若宁无法抑制的继续背诵:“万事令人厌烦,人不能说尽。眼看,看不饱。耳听,听不足。已有的事,后必再有;已行的事,后必再行。日光之下,并无新事。”她一头冷汗,呵,那是传道书首章,人生的虚空。凡事都是虚空。
若宁觉得一阵好笑,怎么了这是,人生是否虚空和她有什么关系么?就算是虚空那又如何?你试着和老板谈谈这个问题,看他能否多发你两月薪水?或是立刻放下包袱云游四方,看看哪个飞机饭店不要钱?不,她是理智实际的现代人,这些和她是两回事。
风声还是若有若无的纠缠着她,班车的路程是那么漫长。同车的同事在小声交谈着什么,偶尔有轻微的笑声。这些,让若宁安下心来。是,她是在上班的途中,车会到达固定的地点,风声不会将什么颠覆,那就让它刮去好了。
总算到了公司,可若宁一进门就感觉到气氛有点不对。先到的同事们脸上都挂着一个含糊暧昧的笑容,彼此交换着心照不宣的眼神。发生什么了?若宁正在疑惑时,秘书小婷过来通知她:“9:30有个小会,老总向大家介绍新的销售经理。”“哦?那原来的孙经理呢?”“他,去下属公司了。还有,青青辞职了……”小婷拉长尾音,冲若宁挤挤眼,若宁也不禁摇头笑笑。
是非是说不得的,真真假假假假真真,又没人捉奸在床,不过都是些传闻而已。理会呢,就笑笑;不理会呢,就当它不存在。若宁实在没兴趣去探听这些事情,不过她也实在想不明白,在公司轧姘头有什么好处,兔子还不吃窝边草呢。还和一个有妇之夫——青青也够伟大的,为了“爱情”。不过总是这样,公司如同一个大马戏班子,许多富有娱乐性的节目不断上演,大家总要找找乐子,不然办公室生涯如何熬过去呢?
若宁来到自己的座位上,打开电脑,泡上杯咖啡,开始一天如常的工作。正当她想是先整理合同还是先联系昨天那个客户的时候,那风声又呼的响起,若宁一下子趴在了办公桌上。

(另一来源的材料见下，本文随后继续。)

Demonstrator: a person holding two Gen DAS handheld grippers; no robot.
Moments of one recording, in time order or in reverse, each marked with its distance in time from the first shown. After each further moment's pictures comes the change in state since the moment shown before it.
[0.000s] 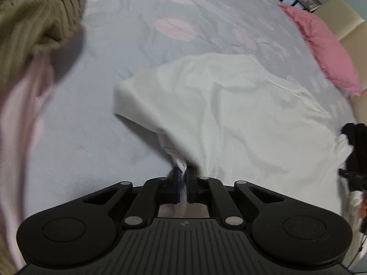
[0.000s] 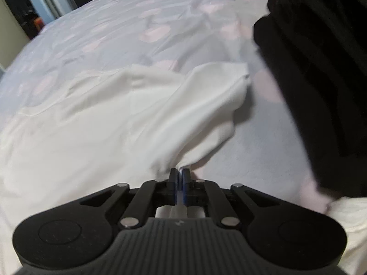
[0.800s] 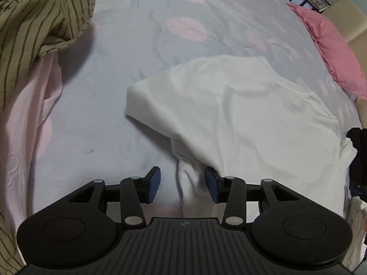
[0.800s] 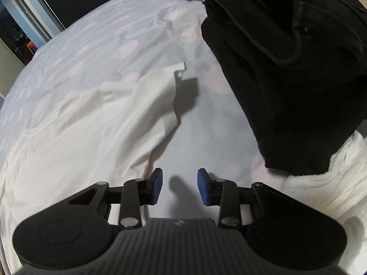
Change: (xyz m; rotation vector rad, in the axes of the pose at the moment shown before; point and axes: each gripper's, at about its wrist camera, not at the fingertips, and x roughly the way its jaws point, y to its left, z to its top) left arm 0.006 0.003 0.006 -0.029 0.042 0.001; right arm -0.032 -0.071 -0.011 0.156 -0.015 0.110
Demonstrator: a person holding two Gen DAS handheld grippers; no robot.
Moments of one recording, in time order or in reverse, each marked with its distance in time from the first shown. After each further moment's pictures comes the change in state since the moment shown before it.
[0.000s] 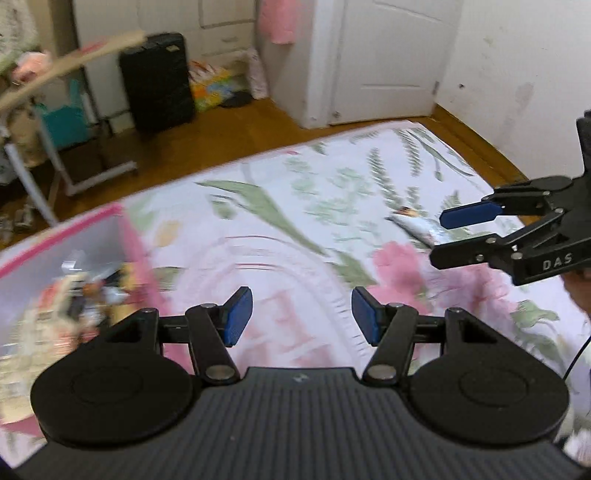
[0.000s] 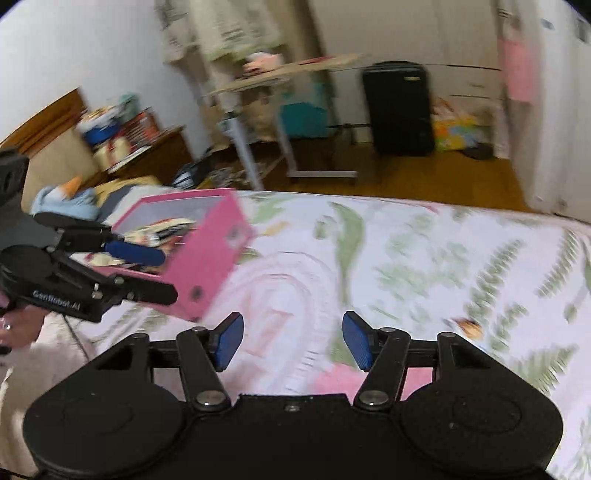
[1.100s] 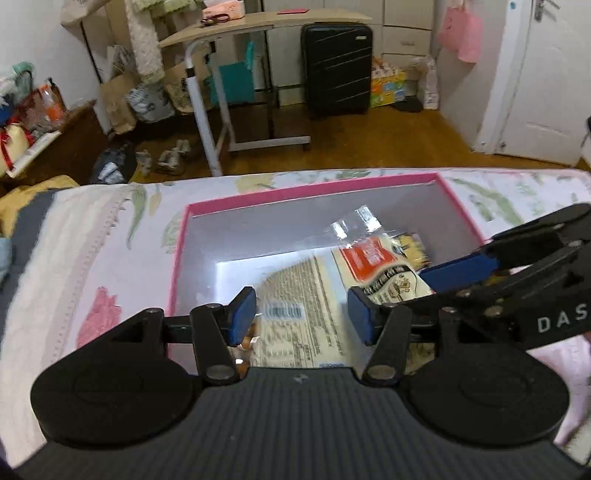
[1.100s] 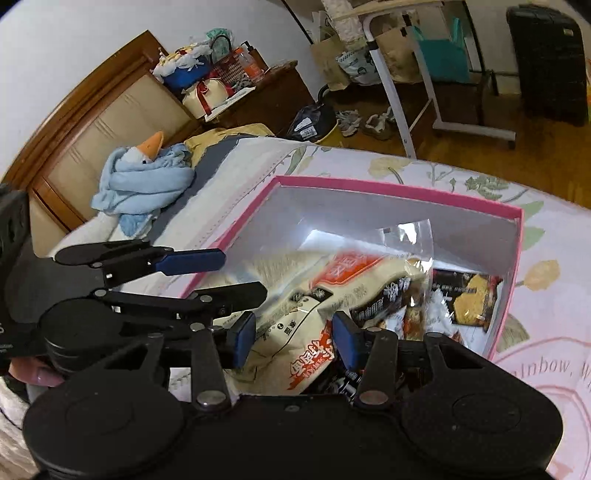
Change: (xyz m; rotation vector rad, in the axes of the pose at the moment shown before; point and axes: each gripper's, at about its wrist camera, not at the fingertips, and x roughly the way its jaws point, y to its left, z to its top) left arm -0.052 0.252 -0.067 -0.258 -0.027 0.427; right arm 0.239 0.219 0.105 -0.085 0.225 0.367
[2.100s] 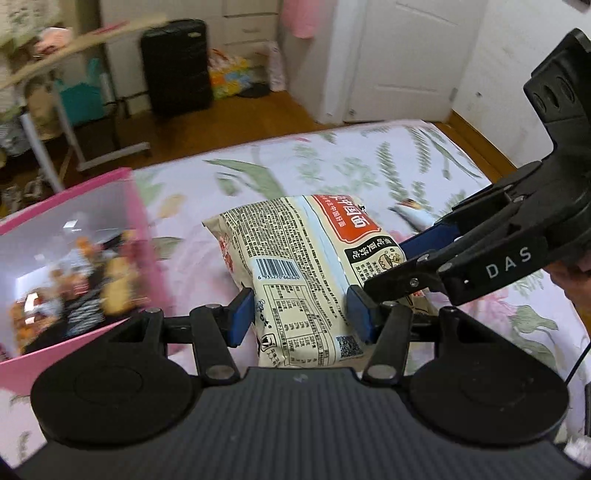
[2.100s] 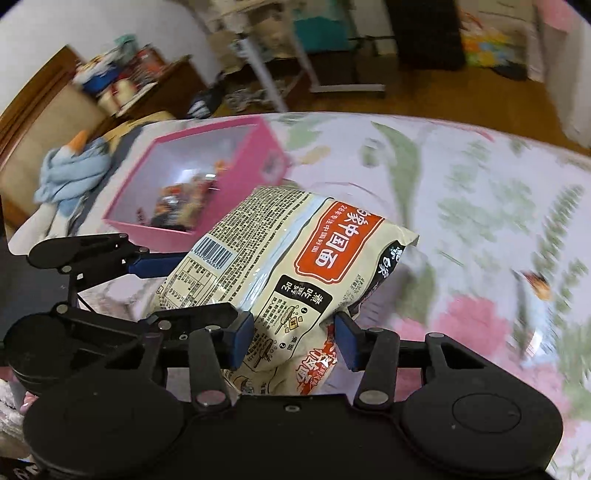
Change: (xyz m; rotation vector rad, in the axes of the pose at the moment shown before) left arm -0.074 -0.239 -0.028 0.167 0.020 -0.367; right arm -0.200 -0.088 -0.127 0.163 0.077 -0.210
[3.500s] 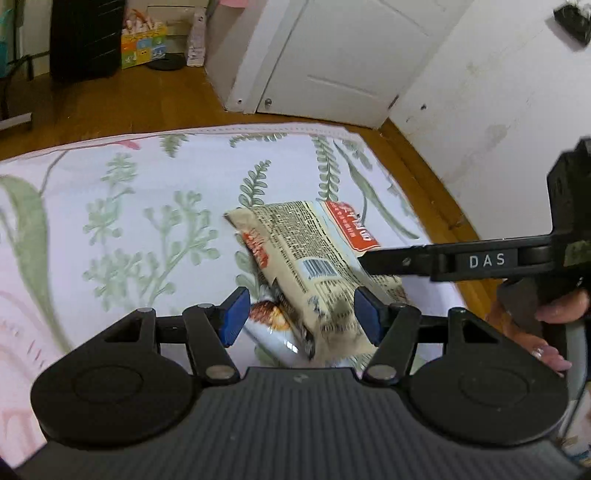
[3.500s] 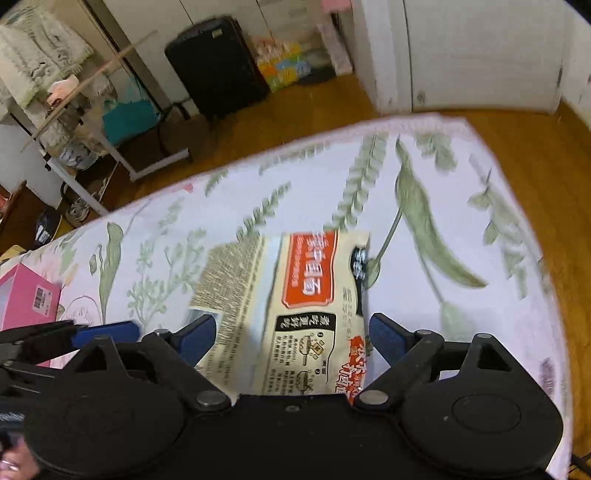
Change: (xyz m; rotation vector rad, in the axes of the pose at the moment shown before) left arm 0.229 -0.145 0.109 -0.092 0.063 -0.314; right arm -0.053 -0.280 -0.024 0.413 -0.183 -0.325
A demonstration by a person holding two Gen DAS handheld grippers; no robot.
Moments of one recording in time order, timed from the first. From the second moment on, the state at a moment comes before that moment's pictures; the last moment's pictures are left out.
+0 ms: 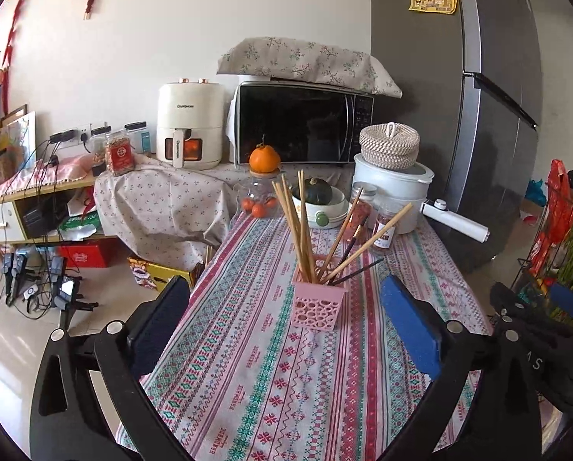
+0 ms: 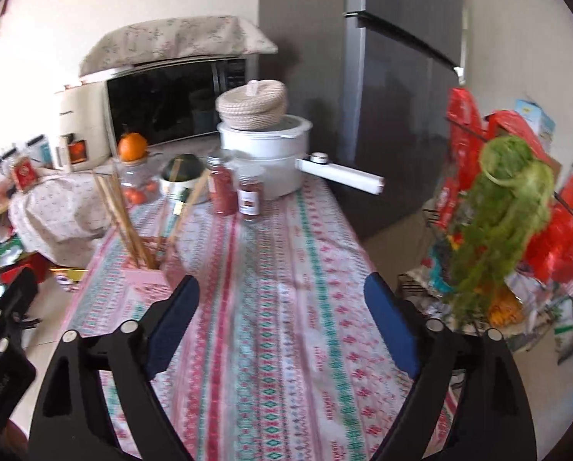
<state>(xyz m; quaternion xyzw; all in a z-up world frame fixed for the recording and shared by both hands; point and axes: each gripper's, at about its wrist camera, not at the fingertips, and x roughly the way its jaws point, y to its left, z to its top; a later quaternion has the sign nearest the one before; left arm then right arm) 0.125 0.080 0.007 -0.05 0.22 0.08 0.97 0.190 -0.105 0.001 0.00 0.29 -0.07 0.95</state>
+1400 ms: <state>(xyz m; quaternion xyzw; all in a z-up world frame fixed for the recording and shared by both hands) 0.152 0.066 -0.052 -0.04 0.30 0.06 0.95 0.197 -0.126 -0.064 0.02 0.33 -0.10 0.94</state>
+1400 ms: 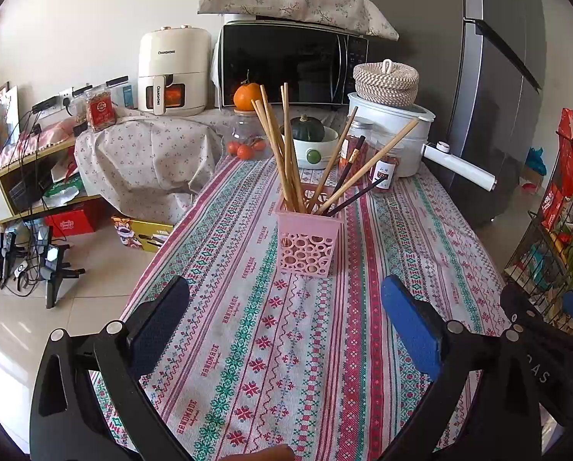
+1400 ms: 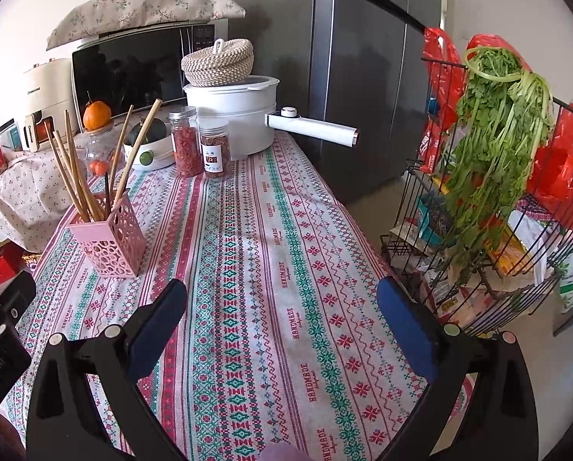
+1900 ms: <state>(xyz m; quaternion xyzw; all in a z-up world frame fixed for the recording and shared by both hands) 0.154 0.066 -0.056 -0.04 0.31 0.06 0.95 0.200 -0.128 -0.069 0.02 0.34 -0.10 0.94</state>
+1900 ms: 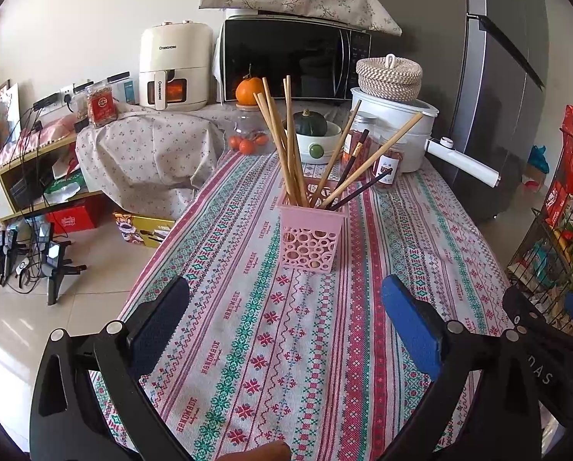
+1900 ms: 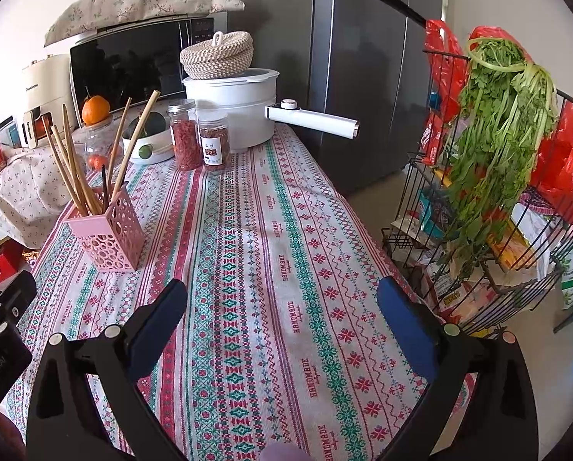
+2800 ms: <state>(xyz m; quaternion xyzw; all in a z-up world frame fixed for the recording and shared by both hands) 0.155 0.066 -0.059 -0.04 0.32 0.07 0.95 0.200 -0.130 -0.071 0.02 0.34 -0.10 0.93</state>
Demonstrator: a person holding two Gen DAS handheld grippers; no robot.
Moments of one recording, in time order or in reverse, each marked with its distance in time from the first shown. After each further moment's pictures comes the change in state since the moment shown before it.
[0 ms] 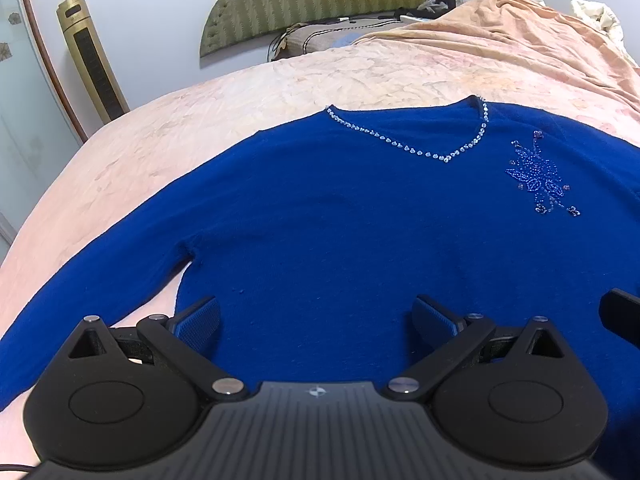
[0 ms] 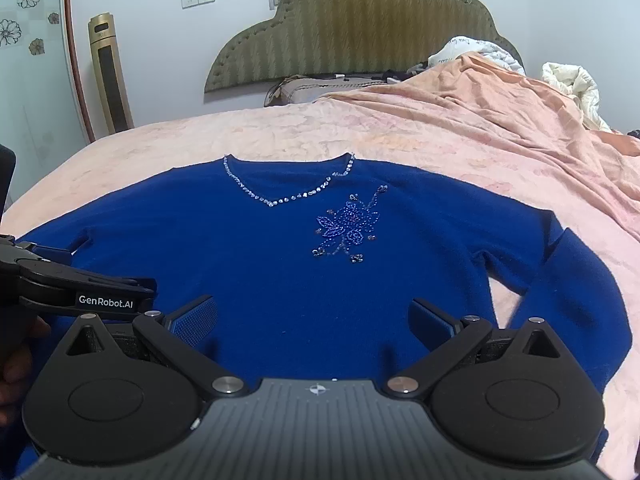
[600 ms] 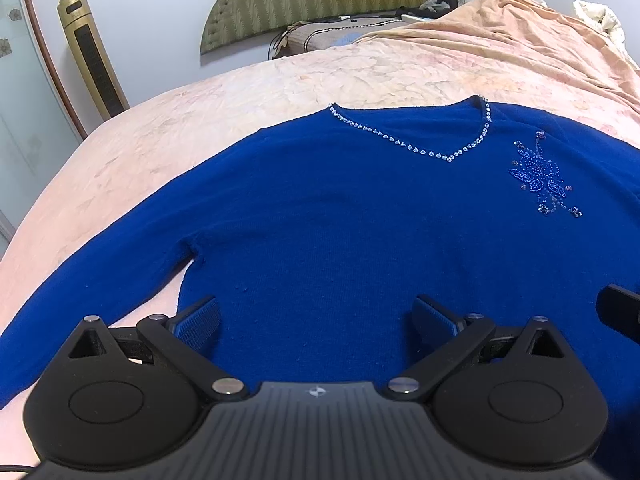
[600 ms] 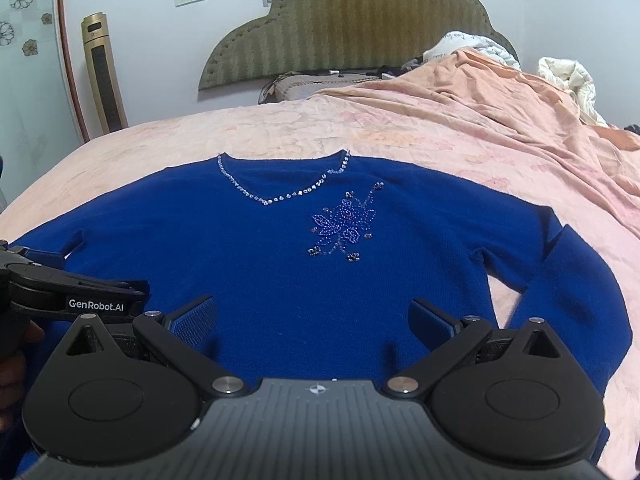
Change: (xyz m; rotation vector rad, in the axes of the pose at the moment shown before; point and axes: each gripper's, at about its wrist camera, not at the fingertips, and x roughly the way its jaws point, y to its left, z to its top) left arm 0.002 0.004 0.000 -0.008 0.004 -0.003; right arm 0.004 0.000 0.003 0.009 0.010 -0.011
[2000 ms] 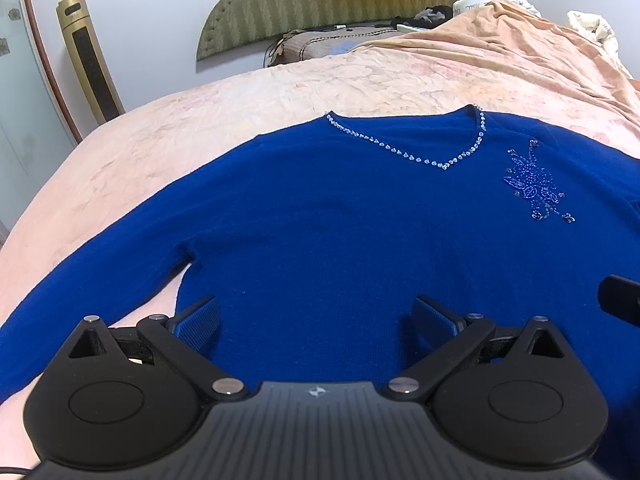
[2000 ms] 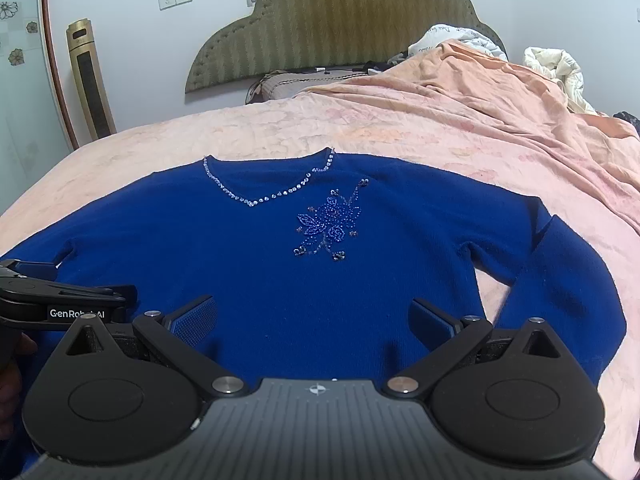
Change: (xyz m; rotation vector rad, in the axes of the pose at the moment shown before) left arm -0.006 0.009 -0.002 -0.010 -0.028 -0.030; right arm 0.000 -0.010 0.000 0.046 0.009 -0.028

到底是怎么回事啊!若宁一下子极端疲乏,又要去看经理的脸色请假,然后跑到医院排队,告诉大夫自己总是听到大风吹;手头的工作,等会的会议,还有……滚他妈的!若宁在心底骂了句粗话;风就把一切都吹跑好了,统统的。她就能为自己找到借口,抛开这日复一日贫乏的生活,去遥远的地方一切重来……
有人推她,若宁抬起头来,是小婷。“别睡了嘿,马上该开会了。”若宁点点头,拢了拢头发,起身去往会议室。
若宁拣了一个角落的位置坐下,继续低头发呆。忽然,她发现自己在记录本上无意识的反复划着一个词:积重难反。积重难反。积重难反……老总进来时大家肃然的安静惊醒了她,若宁抬起头,就看见了他。
是他,跟在老总身边,一身黑西装,笑容满面。若宁听见自己的心咚的一下,跳起又落下,然后,是疼痛,剧烈的。在这个毫无防备的时刻,在经过了漫长的4年后,他又出现在面前,更成熟更醇厚,和从异国带回的别样风度。
若宁听不到老总到底在说些什么,她下意识的用目光搜寻他的手,却看不清那无名指上到底有没有戒指。当那熟悉的声音是透过若宁耳中呼呼的风声传进她的回忆里时,她轻声背诵:“求你将我放在心上如印记,带在你臂上如戳记;因为爱情如死之坚强,嫉恨如阴间之残忍。“
若宁忽然勇敢的抬起了头,正好迎到他意外和复杂的目光,还有一点点压抑不住的惊喜和渴望。这时,她也看清了,那枚白金的婚戒在他手上暗哑的闪着光。
风声呼啸,若宁在狂风中不停摇晃。她掩住耳朵,却知道,她再止不住这风了。